Scott August
July 14th to August 27th
Opening reception: Friday July 14th, 6-8pm
You wont find much about Peter Soehn on the Internet, aside from the occasional credit on a roadside attractions website, or as the creator of some bizarre “world’s largest sculpture“ in Western Canada. In a time before digital posts occupied our lives, we spent time outside, visiting petting zoos, waterslides, theme parks and fruit stands. In Furbish: Remnant Themes of Post-Amusement, artist Scott August explores what little remains of Peter’s unrecognized legacy, from unearthing a buried 1970’s Billboard, to posthumously documenting the artist’s mind-boggling studio. All that remains of Peter’s efforts are fading family photographs, unfinished sculptures, and dust covered memories.
Born in Saskatchewan in 1933, Peter Soehn not only created characters of rural life, he himself was exactly that. Soehn worked as a television prop builder and on-camera painting Instructor in Alberta and in Kelowna British Columbia at C.H.B.C. T.V. during the 1960’s and 1970’s. In the 1980’s his family created ambitious folk-art sculptures and theme-parks for the amusement of others, from the demolished Kelowna Zoo to the re-developed Old MacDonald’s Farm, very little remains of his work in the Okanagan.
Scott August is a Kelowna born artist working between the Okanagan and Vancouver, he has been actively photographing and collecting what remains of the Soehn’s Attractions. Furbish: Remnant Themes of Post-Amusement will resurrect forgotten feelings and memories, while enveloping the viewer in it’s overwhelming scale and decaying state. Like Peter Soehn, Scott August’s art focuses around creating fantastical large-scale installations: 25 Foot Cowboy (2005), Bear Peaking Over Mountain Gets New Cowboy Friend (2008), and Artist Changes Sign (2015).

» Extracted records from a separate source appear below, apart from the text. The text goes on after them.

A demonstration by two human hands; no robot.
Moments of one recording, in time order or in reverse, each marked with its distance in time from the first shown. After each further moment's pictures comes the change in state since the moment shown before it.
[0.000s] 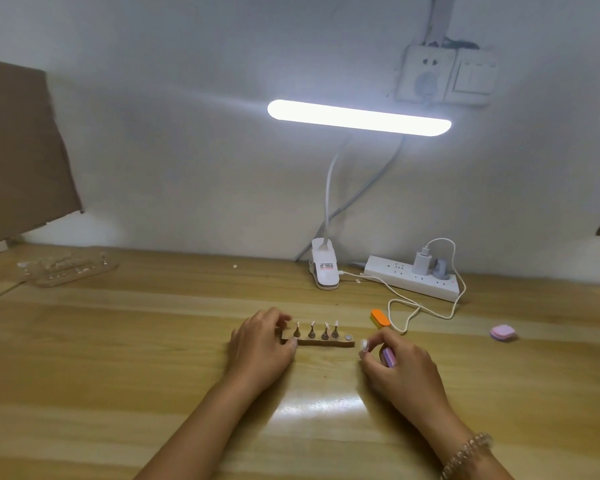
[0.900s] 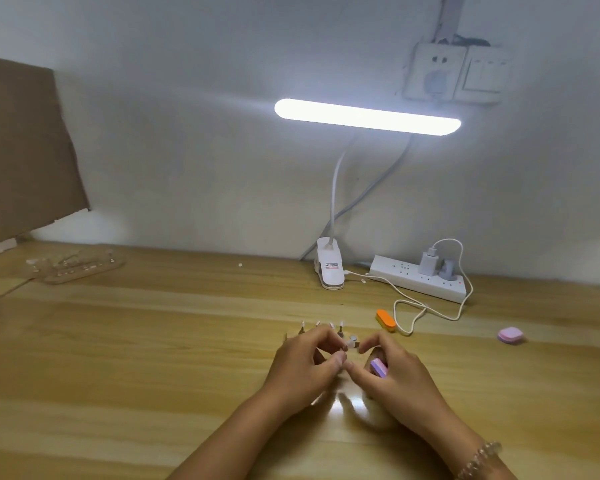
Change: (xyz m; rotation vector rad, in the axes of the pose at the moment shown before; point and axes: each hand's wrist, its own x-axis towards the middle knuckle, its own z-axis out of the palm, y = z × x) left_hand -0.022 0.027 0.022 -0.416 -0.210 0.175; right_hand -0.006 -0.013 0.000 0.153 -0.176 -0.028
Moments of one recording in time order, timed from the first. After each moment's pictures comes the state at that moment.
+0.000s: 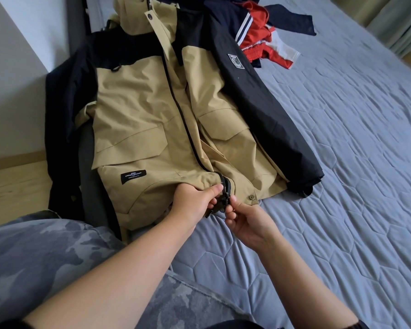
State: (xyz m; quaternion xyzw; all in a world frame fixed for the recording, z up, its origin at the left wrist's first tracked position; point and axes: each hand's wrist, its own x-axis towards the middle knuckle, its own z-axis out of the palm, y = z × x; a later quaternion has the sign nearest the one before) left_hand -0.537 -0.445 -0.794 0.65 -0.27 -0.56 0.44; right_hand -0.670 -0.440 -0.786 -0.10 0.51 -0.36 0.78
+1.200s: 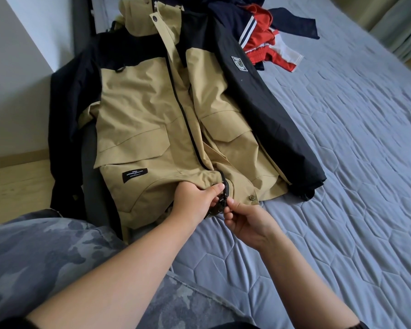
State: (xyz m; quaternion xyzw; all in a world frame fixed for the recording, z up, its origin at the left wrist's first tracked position) left_hand -0.535 -0.445 -0.783 0.66 -0.29 -0.52 0.45; right_hand -0.667 -0.445 -0.777 -0.11 0.52 -0.31 0.79
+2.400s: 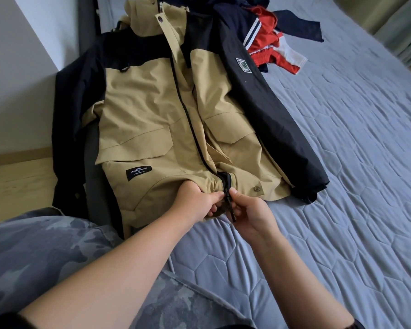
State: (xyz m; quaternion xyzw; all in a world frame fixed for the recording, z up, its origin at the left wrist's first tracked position) left_hand -0.524 -0.447 -0.776 0.67 -0.34 -0.57 0.34; right_hand -0.653 -0.455 -0.781 -0.13 0.54 -0.41 0.72
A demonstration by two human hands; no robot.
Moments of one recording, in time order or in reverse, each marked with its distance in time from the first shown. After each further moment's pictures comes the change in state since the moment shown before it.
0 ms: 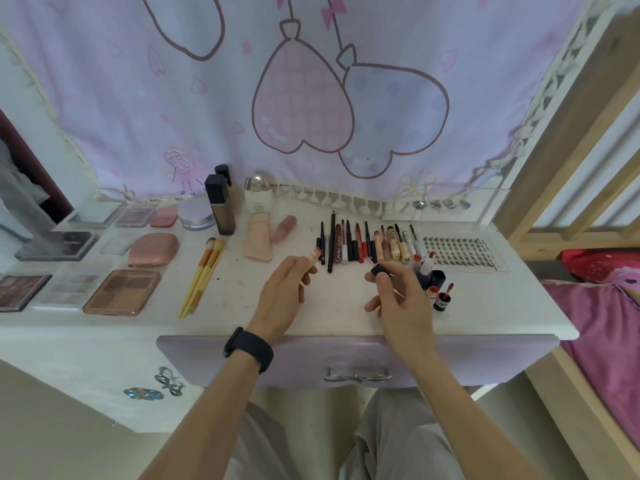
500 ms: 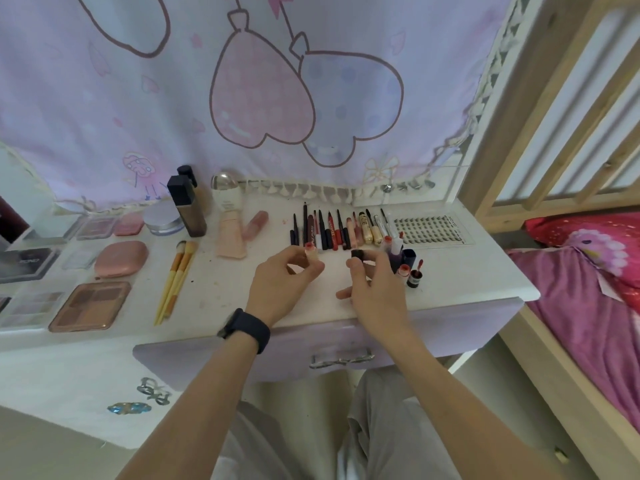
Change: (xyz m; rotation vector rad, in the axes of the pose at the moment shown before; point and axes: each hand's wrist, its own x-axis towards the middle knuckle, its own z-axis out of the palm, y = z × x) left_hand 0.010 0.006 0.020 0.361 -0.064 0.165; right_hand -0.001 -0.006 0.003 -0.222 0.024 0.106
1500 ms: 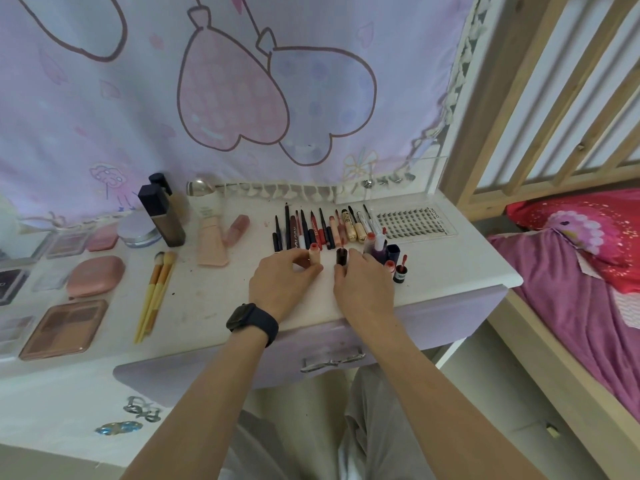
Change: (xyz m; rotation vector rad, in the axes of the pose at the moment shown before) left_hand 0.023 0.001 0.029 0.281 -0.007 0.080; right_hand 0.022 0.004 0.007 -0.758 0.104 -0.042
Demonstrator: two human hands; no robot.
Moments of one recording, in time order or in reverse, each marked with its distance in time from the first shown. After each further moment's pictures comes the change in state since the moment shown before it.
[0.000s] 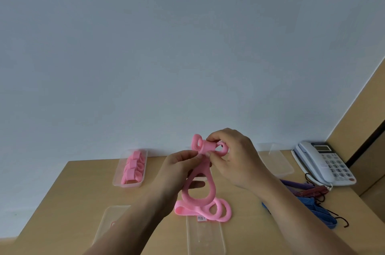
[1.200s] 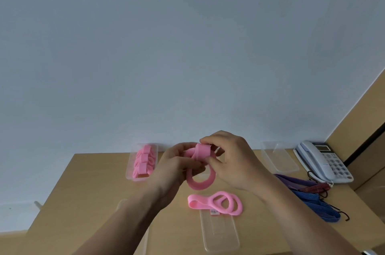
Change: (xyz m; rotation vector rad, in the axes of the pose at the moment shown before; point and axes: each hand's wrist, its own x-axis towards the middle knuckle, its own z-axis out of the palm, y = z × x) left_hand -0.003 -0.007 -0.079 -0.165 -0.071 0.011; right_hand 0.011 -0.066 0.046 -0.005 -0.140 0.039
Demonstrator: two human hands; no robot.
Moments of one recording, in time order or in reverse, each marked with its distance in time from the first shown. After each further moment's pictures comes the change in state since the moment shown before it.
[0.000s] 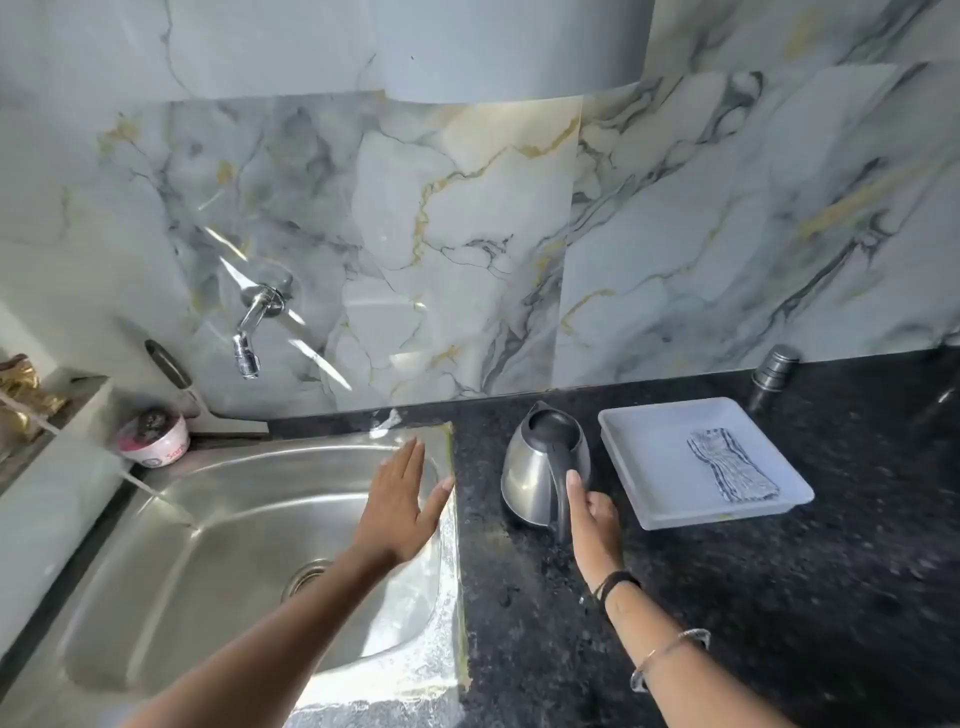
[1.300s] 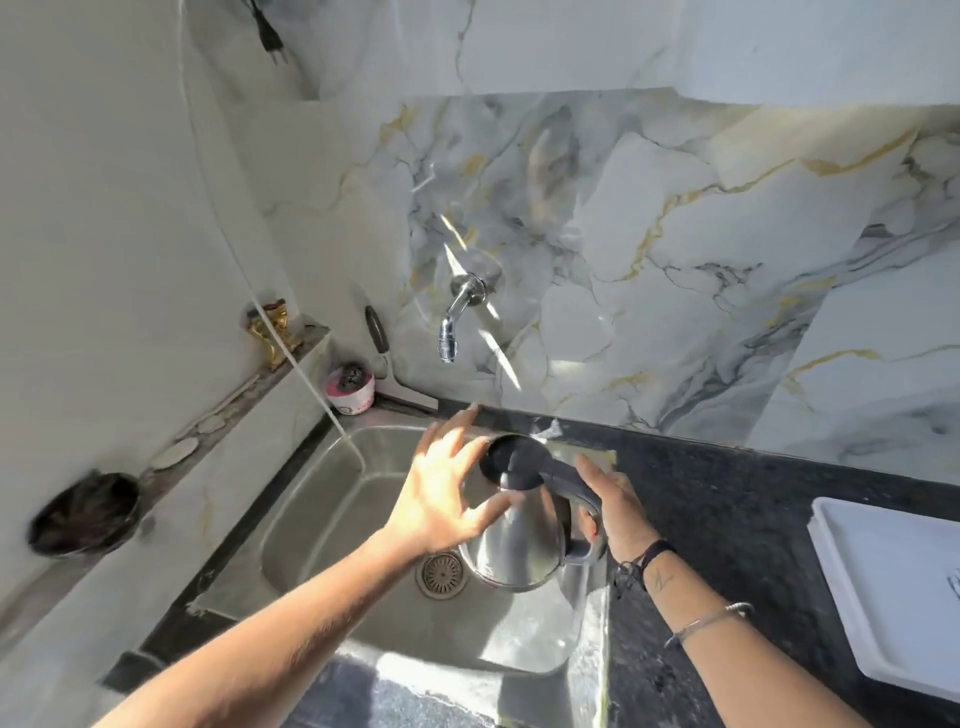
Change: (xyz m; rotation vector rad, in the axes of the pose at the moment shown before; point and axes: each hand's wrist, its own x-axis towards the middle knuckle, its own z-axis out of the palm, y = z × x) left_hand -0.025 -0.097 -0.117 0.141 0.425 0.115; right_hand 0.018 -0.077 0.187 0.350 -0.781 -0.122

He has exhibited at the Kelowna Art Gallery, the Alternator Centre for Contemporary Art, Victoria’s 50/50 Gallery, Vancouver’s Interurban Gallery, and abroad at Pop Montreal Arts Festival and Chicago’s Three Walls Gallery.
Plan your summer vacation around visiting FURBISH at the Lake Country Art Gallery, then continue with your Soehn travel-homage by visiting his legendary Penticton Peach, his Cultus Lake water squirting frogs, or by trying on his Clem T. Gopher Mascot Head at the World Famous Gopher Hole Museum in Torrington, Alberta.